◆ What needs to be done ◆
Write the lines out again, from the top of the material to the line containing "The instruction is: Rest", pictures excluded.

>>>

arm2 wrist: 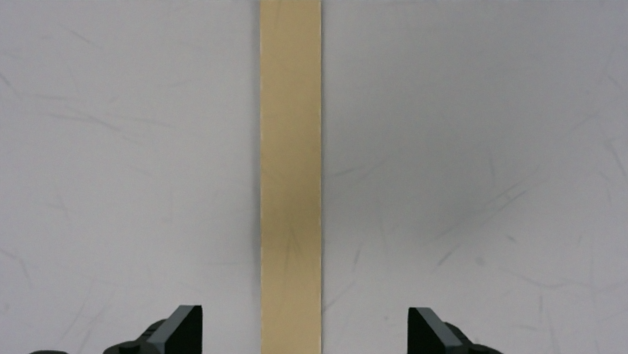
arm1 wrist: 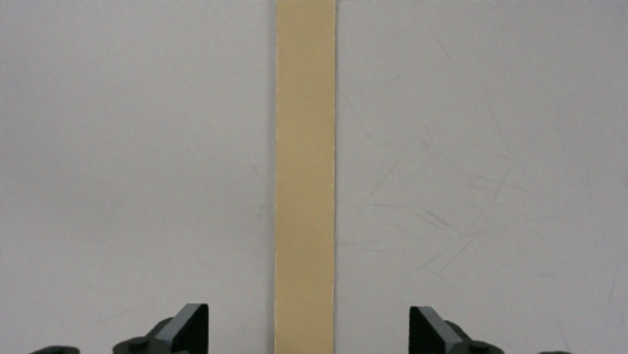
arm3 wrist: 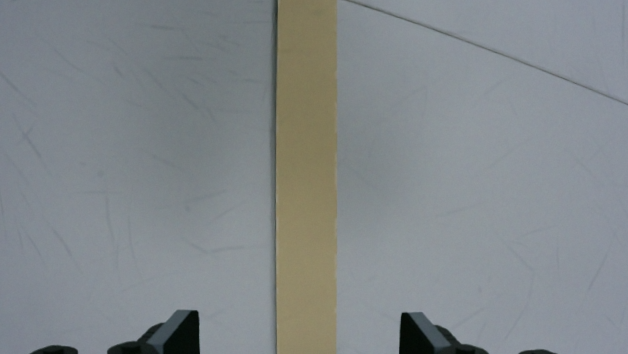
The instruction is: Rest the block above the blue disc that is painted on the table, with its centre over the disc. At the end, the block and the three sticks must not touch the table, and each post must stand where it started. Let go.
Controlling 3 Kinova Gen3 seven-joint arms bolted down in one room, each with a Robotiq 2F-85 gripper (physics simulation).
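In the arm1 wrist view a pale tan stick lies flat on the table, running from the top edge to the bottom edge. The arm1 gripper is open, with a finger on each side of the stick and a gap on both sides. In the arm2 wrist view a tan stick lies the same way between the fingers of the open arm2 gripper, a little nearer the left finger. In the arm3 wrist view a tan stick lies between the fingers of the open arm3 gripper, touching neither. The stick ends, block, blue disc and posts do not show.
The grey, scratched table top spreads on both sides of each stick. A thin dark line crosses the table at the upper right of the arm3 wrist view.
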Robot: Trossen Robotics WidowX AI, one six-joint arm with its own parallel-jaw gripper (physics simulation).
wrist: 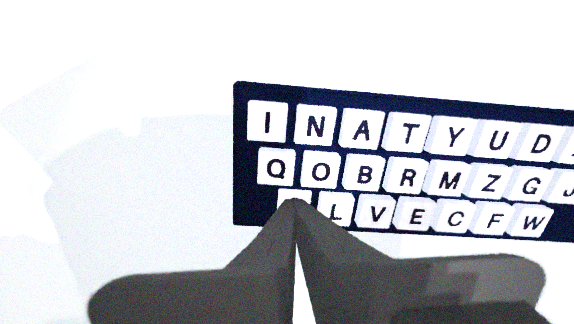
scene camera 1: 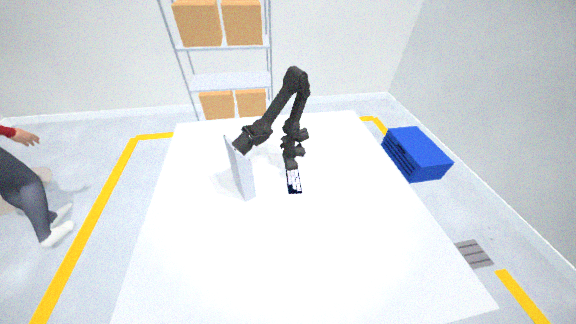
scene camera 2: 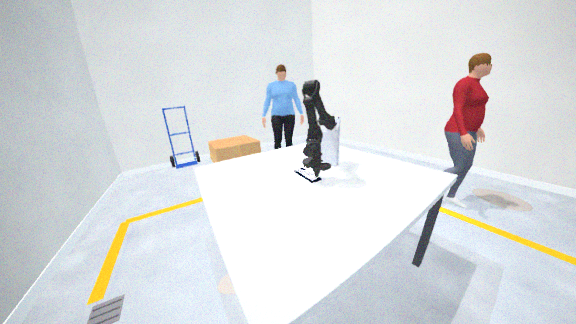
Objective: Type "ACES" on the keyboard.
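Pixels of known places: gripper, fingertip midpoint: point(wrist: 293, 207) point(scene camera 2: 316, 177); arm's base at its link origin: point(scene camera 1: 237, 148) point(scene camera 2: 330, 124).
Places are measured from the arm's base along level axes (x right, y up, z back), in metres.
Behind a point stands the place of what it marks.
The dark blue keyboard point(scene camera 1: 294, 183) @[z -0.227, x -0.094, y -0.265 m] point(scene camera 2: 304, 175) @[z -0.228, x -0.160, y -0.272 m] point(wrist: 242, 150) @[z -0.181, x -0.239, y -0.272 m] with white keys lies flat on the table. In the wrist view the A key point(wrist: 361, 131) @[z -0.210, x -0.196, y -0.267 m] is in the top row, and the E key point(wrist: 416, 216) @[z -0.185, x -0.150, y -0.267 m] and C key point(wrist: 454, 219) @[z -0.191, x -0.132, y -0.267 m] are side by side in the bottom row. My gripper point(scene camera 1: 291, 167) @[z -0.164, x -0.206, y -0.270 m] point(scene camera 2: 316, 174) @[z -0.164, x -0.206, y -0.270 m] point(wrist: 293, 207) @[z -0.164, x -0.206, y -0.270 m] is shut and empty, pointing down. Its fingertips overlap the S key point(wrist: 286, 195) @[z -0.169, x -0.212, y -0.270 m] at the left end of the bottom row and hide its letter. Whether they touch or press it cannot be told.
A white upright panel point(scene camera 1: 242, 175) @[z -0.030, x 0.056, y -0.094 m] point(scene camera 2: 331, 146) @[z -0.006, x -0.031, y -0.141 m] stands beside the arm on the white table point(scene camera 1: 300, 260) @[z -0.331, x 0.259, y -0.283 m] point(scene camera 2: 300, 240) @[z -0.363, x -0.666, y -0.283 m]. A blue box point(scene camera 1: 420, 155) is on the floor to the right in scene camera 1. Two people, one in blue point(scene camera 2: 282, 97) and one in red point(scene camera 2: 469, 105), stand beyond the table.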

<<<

◆ Exercise result ◆
arm2 wrist: 
arm1 wrist: 
arm3 wrist: 
The instruction is: Rest the block above the blue disc that is painted on the table, with its centre over the disc. At the end, the block and the three sticks must not touch the table, and each post must stand where it started. Let go.

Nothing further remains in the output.